For one thing, it’s helped lower the health risks for patients, because multiple eggs can be harvested from one ovarian stimulation cycle and then fertilized and frozen for future use. She says that’s helped move the field toward transferring one embryo at a time, reducing the risks associated with carrying twins and triplets.

She says freezing embryos before transferring them into the uterus has also essentially eliminated the risk of ovarian hyperstimulation syndrome. OHSS is a potentially life-threatening response to fertility medications that can result in fluid in a woman’s abdomen and raises the risk of blood clots getting into the lungs.

Freezing embryos can also increase the chance of success. Many patients don’t succeed with IVF after one cycle. Having multiple frozen embryos makes it more economically feasible for couples to try again for a successful implantation, because the bulk of the cost of IVF comes during the ovarian stimulation and egg retrieval process, she says.

“From a cost-effectiveness perspective, you want to get multiple embryos so that you don’t have to go back and go through multiple egg retrieval cycles,” she says.

That’s important because IVF is very expensive. Feinberg says a typical IVF cycle can cost anywhere from $12,000 to $24,000, depending on where you go. And that doesn’t include the costs of medications, which can cost thousands of dollars per cycle.

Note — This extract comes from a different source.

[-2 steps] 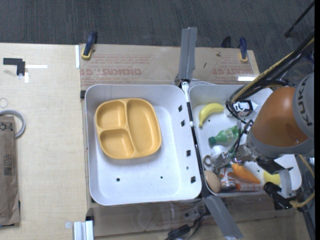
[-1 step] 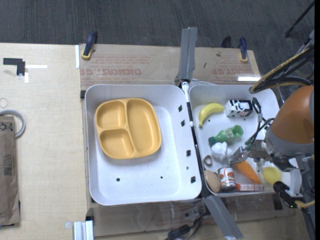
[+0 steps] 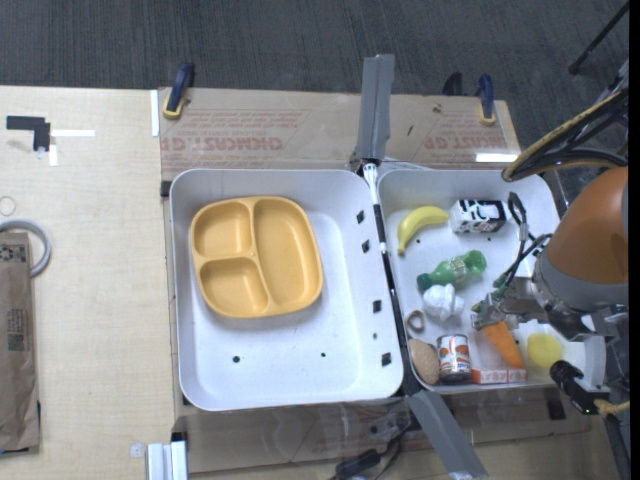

By comparison, she says transferring a frozen embryo typically costs between $2,500 to $6,000 each time.

A handful of states mandate that employers provide infertility coverage, but most insurance policies do not cover the costs of IVF. Many people go into debt to achieve their dream of having children.

5. It’s still unclear how the Alabama ruling will affect IVF in the state … and beyond.

One of the questions the ruling raises: If embryos are people under the law, do you have to implant every embryo that is created in a particular IVF cycle, says Mary Ziegler, a law professor at the University of California, Davis.

Normally, extra frozen embryos that aren’t transferred into a uterus are stored, donated for research or destroyed. But Ziegler says it’s not clear donation or destruction are still legal options under the Alabama ruling. If that’s the case, she says providers in the state might feel the need to create only one embryo per IVF cycle.

“If you were not allowed to create more than one embryo per cycle, that’s likely to make IVF even more financially out of reach for people who don’t have insurance coverage and who struggle to pay that hefty price tag,” Ziegler told NPR.

Feinberg says it’s possible that providers could store surplus frozen embryos out of state, but that would also raise costs significantly – especially if patients had to pay to store their embryos indefinitely.

Ziegler says the ruling also could have implications outside of Alabama, as part of a broader strategy by the anti-abortion movement to win legal recognition of a fetus or embryo as a person, especially under the federal constitution.

“I think you’ll see the anti-abortion movement making a gradual case that the more state courts — the more state laws — recognize a fetus or embryo as a person for different circumstances and reasons, the more compelling they can say is the case for fetal personhood under the constitution,” Ziegler say.

Feinberg says the ruling could potentially also make offering IVF too costly for providers, who might have to pay more for malpractice insurance in states where embryos are considered people.